We used these data to investigate a previous assertion in the literature that Gram positive organisms might predominate in diabetic foot infections from more developed nations [28]. These data supported this correlation, with a significantly greater prevalence of Gram positive isolates among HICs and Gram negative isolates among U/LMICs. This held, although not always significantly, in general and with examination of the most commonly occurring Gram positive (S. aureus, Streptococcus spp., Enterococcus spp.) and Gram negative organisms (Pseudomonas spp., E. coli, Klebsiella spp., Proteus spp.). This may reflect differences in sanitation, hygiene or use of footwear [28, 33].

These data are limited by several factors. Firstly, to calculate the meta-analytic prevalence of each bacterial genera or species it was necessary to assume that all included studies had the same chance of detecting any given genera or species. In practice, this will depend on the skill, equipment and practices of the individual clinical microbiology laboratories. This will create underestimations of prevalence for bacterial genera or species that are uncommon or difficult to detect. Secondly, the majority of studies were conducted in U/LMICs (n = 43/112), notably India (n = 21/112). This may reflect negative publication bias among HICs, where such data may not be considered to be of sufficient interest for publication. This may create an over-representation of the prevalence of Gram negative organisms. Thirdly, the heterogeneity (I2) in the meta-analytic data was generally high, likely reflecting the multiple factors that would create different local microbiological profiles (e.g. patient demographics, circulating bacterial strains, local hygiene). Fourthly, this study may also be limited by not being pre-registered. Registration of reviews is a non-essential recommendation designed to encourage transparency, improve quality and reduce duplication. Pre-registration of reviews that are undertaken during student training or that are never completed is not recommended [34]. This study was conceived as a student project, many of which are not published, and the authors therefore decided it was inappropriate to register retrospectively. However, the authors are not aware of any similar studies underway and complied with the PRISMA statement throughout. Despite these limitations, these data provide a generally robust overview of the bacterial most frequently identified in diabetic foot infections.
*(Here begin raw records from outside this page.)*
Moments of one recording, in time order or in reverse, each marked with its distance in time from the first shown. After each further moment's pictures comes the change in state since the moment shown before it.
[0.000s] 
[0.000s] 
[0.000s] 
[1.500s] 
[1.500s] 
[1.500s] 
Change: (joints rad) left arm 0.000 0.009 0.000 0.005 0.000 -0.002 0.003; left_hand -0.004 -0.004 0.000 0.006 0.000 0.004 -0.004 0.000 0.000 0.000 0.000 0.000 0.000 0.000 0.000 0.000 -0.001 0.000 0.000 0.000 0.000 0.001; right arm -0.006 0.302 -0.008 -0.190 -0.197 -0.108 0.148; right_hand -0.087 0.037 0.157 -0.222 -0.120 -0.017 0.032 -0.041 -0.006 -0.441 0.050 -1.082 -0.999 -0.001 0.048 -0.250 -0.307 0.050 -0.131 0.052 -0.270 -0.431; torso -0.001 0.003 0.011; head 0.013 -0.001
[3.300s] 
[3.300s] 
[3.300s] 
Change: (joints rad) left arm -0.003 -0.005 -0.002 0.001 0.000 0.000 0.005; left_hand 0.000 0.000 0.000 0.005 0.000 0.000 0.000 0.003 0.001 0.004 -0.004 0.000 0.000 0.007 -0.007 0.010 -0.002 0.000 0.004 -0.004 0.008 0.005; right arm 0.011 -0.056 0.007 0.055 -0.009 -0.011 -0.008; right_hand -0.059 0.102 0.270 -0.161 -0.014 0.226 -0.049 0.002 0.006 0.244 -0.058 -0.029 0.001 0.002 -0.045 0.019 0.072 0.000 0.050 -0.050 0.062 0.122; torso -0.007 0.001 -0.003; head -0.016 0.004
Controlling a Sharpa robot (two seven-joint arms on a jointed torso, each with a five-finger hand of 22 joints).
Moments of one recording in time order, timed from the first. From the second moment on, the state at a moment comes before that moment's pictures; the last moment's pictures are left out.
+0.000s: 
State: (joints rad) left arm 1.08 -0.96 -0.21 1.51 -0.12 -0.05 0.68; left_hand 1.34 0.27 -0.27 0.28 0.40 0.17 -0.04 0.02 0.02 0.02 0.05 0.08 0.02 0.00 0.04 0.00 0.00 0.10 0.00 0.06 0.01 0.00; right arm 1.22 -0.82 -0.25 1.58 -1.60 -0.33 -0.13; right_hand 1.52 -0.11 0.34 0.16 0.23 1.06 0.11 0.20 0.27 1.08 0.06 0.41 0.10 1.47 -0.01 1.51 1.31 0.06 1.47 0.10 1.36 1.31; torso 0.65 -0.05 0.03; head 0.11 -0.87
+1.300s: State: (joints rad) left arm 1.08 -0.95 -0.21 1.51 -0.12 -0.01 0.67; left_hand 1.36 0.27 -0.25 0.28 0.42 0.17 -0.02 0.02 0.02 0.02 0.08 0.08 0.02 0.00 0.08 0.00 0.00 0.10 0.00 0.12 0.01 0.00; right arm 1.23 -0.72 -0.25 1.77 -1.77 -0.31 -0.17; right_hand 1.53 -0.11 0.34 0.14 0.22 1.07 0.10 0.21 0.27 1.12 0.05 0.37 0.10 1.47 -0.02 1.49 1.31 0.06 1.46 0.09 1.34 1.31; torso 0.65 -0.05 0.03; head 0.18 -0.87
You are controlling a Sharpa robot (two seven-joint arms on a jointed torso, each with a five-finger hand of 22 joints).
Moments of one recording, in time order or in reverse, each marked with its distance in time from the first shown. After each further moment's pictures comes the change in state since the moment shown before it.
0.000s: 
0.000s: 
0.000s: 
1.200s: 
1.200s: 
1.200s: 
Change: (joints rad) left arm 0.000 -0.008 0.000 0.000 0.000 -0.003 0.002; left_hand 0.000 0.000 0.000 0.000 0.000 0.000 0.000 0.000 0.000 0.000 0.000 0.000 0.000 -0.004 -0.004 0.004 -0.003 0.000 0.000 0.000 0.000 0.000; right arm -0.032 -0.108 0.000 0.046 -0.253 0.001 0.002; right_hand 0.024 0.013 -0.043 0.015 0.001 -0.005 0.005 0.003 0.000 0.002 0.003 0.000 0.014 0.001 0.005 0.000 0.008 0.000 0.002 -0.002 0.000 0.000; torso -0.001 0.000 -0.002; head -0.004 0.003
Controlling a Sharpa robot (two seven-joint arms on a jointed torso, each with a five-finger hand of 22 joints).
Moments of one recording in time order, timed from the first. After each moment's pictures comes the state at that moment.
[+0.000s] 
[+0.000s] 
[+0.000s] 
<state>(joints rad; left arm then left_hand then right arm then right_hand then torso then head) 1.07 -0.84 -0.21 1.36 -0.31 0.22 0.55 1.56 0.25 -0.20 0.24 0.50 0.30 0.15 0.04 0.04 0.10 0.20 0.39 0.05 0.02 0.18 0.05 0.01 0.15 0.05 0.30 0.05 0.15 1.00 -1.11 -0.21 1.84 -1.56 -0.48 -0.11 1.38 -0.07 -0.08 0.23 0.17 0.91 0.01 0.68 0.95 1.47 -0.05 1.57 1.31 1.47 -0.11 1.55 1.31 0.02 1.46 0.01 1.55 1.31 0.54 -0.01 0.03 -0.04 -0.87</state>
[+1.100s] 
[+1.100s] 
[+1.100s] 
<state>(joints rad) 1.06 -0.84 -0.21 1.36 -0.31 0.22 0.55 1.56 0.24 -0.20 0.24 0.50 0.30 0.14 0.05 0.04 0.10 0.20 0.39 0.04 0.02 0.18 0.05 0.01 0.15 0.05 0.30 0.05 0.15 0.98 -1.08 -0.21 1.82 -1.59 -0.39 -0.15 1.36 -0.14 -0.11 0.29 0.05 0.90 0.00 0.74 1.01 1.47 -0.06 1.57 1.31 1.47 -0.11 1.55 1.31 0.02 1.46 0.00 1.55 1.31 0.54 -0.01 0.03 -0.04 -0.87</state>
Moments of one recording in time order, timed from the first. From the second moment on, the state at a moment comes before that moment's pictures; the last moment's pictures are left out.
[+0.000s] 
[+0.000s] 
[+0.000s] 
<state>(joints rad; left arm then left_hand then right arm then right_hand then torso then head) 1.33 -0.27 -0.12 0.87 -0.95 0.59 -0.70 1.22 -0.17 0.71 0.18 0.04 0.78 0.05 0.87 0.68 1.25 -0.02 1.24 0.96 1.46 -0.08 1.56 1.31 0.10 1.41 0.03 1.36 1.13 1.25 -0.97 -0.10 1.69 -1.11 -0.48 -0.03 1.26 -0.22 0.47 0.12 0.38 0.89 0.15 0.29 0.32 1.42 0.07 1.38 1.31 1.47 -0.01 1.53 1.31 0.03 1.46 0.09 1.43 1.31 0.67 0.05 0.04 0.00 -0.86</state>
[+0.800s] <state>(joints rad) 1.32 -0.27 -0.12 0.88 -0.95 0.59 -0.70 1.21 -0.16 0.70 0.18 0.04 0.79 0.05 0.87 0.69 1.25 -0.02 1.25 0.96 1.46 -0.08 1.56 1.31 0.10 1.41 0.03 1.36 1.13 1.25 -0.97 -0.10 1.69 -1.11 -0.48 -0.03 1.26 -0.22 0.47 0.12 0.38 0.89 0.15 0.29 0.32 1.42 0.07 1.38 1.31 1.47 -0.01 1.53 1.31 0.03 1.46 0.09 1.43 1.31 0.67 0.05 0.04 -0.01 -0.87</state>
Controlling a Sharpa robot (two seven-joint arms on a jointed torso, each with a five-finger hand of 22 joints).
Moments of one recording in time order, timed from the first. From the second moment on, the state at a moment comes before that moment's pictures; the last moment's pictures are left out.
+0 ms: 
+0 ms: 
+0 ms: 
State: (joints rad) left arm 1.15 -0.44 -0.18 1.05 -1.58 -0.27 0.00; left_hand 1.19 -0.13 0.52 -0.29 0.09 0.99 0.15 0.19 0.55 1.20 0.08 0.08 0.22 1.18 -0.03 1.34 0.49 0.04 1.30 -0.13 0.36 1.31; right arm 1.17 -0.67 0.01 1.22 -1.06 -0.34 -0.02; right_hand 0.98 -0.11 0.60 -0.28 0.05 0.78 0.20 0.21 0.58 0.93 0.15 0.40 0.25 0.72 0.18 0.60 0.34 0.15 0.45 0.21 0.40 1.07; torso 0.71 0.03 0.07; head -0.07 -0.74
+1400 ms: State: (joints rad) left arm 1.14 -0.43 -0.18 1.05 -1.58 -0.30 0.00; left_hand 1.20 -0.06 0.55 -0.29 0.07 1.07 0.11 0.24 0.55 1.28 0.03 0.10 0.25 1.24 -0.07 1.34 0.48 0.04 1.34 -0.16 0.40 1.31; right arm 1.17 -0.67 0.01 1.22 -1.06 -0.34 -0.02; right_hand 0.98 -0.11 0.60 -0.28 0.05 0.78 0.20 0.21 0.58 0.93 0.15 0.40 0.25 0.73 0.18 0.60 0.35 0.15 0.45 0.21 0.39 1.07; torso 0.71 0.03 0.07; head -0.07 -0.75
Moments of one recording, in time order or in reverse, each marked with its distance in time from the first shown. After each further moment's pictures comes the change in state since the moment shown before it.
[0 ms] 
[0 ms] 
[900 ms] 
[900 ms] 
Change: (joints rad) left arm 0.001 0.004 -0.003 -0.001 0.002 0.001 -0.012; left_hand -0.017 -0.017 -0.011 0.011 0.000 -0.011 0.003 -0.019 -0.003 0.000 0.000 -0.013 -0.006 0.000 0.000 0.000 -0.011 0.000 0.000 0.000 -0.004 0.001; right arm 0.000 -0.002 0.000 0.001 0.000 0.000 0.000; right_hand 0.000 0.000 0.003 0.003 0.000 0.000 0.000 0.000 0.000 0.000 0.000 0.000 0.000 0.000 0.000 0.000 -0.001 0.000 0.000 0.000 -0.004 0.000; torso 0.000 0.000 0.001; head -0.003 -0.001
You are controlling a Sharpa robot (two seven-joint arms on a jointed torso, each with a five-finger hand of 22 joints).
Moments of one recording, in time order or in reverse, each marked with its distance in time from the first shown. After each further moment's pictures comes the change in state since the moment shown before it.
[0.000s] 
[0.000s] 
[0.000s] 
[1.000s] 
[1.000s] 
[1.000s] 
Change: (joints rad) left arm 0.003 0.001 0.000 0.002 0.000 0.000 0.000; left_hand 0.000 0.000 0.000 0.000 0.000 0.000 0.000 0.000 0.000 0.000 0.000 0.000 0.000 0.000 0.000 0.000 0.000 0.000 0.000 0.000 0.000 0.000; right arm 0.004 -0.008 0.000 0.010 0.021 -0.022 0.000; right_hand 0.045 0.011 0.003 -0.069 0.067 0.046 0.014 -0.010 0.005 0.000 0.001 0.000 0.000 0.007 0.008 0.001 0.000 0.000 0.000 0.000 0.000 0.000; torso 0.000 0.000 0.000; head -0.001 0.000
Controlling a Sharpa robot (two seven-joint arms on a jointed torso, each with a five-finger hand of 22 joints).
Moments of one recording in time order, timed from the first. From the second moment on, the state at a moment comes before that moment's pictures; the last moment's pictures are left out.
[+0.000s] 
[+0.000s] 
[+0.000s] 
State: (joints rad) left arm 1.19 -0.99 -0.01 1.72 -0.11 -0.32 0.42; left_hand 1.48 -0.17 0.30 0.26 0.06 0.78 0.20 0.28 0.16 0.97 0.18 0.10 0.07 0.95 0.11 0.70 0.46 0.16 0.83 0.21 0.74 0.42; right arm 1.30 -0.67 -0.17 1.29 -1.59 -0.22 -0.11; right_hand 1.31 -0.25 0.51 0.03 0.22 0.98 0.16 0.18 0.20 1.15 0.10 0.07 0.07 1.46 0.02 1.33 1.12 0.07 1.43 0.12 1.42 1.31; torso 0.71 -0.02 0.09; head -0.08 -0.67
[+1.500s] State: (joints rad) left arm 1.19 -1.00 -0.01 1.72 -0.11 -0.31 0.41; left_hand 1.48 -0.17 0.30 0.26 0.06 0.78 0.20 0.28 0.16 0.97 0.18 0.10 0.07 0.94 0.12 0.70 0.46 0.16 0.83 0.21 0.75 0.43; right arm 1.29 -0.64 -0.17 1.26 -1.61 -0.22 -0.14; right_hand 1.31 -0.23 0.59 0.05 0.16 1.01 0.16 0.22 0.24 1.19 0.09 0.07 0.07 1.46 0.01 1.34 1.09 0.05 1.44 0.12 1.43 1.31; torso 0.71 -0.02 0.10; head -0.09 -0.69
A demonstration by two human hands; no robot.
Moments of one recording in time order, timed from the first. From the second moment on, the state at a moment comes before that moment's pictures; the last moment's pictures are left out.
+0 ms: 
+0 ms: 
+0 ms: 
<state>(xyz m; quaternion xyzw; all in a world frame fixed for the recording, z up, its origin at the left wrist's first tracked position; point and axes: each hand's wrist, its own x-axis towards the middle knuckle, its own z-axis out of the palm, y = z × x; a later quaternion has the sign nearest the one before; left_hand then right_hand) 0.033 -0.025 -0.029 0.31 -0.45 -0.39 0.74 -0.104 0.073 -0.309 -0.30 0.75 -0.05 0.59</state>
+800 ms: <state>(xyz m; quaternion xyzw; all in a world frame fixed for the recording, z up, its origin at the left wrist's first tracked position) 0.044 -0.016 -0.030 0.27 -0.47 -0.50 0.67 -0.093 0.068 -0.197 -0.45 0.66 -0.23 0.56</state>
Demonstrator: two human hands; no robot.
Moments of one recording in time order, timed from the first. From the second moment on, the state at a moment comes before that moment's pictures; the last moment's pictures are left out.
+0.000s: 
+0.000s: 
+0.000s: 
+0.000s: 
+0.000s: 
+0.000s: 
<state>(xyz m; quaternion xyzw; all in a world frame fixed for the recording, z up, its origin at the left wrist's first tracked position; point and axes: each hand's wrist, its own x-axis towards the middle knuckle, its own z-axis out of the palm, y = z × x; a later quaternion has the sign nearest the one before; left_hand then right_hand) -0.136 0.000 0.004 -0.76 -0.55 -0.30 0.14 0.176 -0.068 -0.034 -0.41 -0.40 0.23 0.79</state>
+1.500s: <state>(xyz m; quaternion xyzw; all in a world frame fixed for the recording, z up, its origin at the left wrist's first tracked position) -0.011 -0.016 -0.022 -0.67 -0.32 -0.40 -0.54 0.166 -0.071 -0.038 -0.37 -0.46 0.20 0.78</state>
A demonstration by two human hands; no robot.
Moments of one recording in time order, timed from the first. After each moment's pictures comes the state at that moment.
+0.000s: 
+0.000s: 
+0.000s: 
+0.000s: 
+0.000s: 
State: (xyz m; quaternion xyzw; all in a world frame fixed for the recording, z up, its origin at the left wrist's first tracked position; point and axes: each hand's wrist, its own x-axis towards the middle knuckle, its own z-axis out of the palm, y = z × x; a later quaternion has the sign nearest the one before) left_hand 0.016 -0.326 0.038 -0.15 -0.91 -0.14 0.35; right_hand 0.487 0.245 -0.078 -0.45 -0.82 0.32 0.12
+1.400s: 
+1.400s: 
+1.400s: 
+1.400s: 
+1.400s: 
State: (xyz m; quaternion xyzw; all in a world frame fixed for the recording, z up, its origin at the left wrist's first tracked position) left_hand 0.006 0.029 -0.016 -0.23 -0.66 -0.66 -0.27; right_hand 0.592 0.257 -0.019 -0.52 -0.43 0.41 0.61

The microbiology of diabetic foot infections is diverse. Globally, S. aureus is the organism most commonly identified in diabetic foot infections, with MRSA representing 18.0% of S. aureus. There is a correlation between Gross National Income and diabetic foot microbiology, which likely reflects variations in sanitation. Knowledge of the microbiology of diabetic foot infections will help direct the development of novel therapeutics, such as bacteriophage therapy.